Reproduce, exactly and only, the lines of the data that follows from the one containing "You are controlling" down to the one containing "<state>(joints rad", without pictures.

Items listed in a dataset
-=-=-=-=-
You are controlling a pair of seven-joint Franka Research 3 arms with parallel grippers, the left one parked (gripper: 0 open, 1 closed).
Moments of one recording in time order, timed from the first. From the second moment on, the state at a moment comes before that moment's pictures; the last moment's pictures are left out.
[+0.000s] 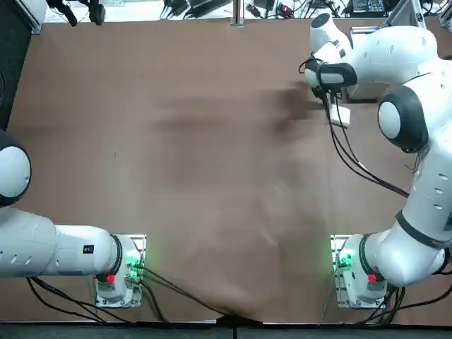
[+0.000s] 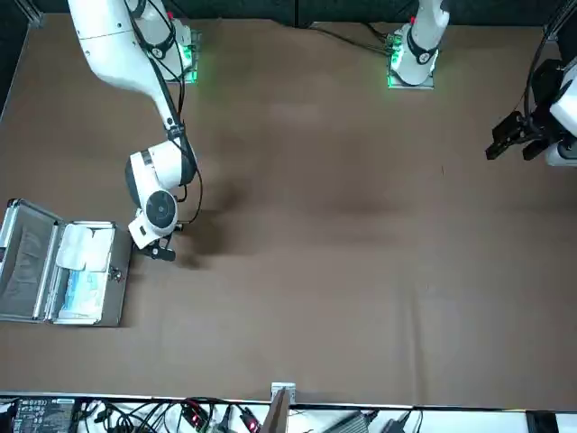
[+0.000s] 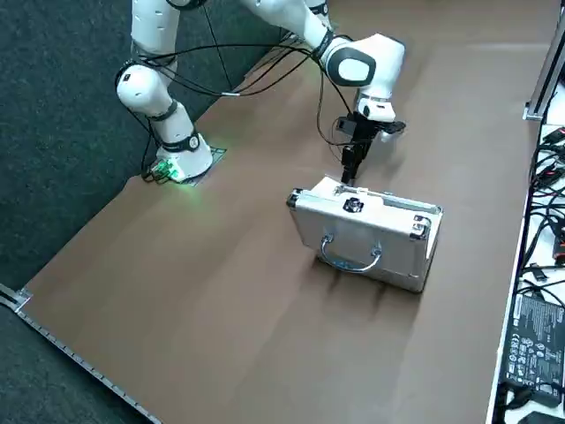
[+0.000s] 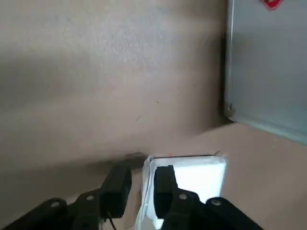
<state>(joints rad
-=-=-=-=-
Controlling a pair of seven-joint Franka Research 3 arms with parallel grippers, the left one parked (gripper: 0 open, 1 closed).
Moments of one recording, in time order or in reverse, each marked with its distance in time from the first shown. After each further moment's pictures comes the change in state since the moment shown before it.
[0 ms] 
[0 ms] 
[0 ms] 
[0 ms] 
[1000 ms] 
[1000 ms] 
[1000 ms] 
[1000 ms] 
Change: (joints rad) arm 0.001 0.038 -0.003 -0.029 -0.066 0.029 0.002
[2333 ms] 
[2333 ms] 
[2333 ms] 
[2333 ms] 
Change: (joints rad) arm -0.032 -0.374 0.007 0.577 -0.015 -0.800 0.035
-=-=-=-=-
#### [Exercise output]
You are controlling a pair of seven-joint Franka Research 3 arms with parallel grippers, the left one parked (gripper: 0 open, 1 closed).
Moments of one recording in time order, timed from the first. From the second moment on, the state at a moment comes before that moment's pictures; the last moment's pictures are left out.
[+0.000s] 
[+0.000s] 
[+0.000s] 
[+0.000s] 
<state>(joints rad

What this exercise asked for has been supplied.